From the data below, return each line in which the string "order" is found.

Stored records
——
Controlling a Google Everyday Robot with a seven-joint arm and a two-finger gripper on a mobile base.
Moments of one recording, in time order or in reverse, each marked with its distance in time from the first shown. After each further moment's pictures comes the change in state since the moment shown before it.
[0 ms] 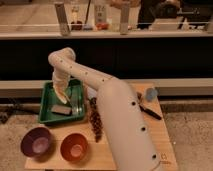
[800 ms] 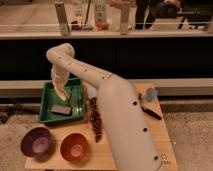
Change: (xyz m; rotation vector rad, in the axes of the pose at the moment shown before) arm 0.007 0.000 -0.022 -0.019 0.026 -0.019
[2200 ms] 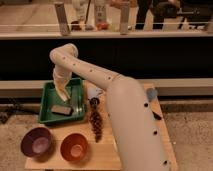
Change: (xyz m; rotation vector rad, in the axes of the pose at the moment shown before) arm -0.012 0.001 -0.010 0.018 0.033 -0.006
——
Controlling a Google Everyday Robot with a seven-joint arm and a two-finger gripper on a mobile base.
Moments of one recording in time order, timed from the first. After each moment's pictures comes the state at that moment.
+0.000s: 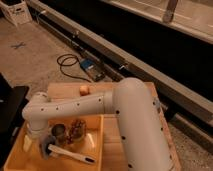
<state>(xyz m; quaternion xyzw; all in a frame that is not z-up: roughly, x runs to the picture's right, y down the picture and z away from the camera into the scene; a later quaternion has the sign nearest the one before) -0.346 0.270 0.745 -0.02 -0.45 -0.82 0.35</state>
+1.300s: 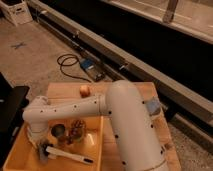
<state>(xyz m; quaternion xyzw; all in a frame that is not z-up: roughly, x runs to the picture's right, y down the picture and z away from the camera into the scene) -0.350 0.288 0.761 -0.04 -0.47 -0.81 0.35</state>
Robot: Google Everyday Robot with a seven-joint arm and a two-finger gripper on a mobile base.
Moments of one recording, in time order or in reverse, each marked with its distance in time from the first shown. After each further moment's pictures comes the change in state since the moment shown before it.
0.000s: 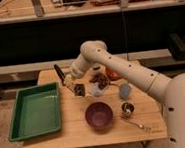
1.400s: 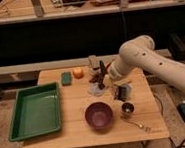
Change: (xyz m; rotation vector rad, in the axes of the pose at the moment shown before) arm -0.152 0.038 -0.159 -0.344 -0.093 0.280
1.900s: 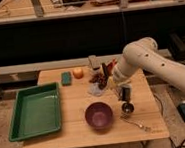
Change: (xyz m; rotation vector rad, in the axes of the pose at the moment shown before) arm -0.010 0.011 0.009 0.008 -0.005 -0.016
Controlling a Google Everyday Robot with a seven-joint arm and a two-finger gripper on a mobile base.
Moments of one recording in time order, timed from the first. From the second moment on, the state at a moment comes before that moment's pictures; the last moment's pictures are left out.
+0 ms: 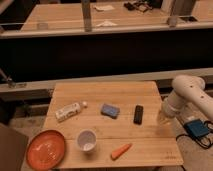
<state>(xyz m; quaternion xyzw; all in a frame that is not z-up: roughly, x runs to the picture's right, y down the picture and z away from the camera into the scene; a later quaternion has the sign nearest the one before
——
_COMPLETED EXERCISE_.
Moments of one recording, in time order or in reverse, each marked with its distance in time from the first shown. After each further moment's pictures comes the change in state since the moment shown before it.
Moments of one recording in time order, timed from the first. After each moment's pictures comes the state at that moment.
Moments of one recording, in time order or in reverse, each marked with its distance in time from the first shown. After each further moment's pictures comes the change in state since the moment shown before it.
Moments of one recording in time order, timed from the first. From the second moment on, the state at a moment comes before that moment's pictures; the last moment's pictures are left out.

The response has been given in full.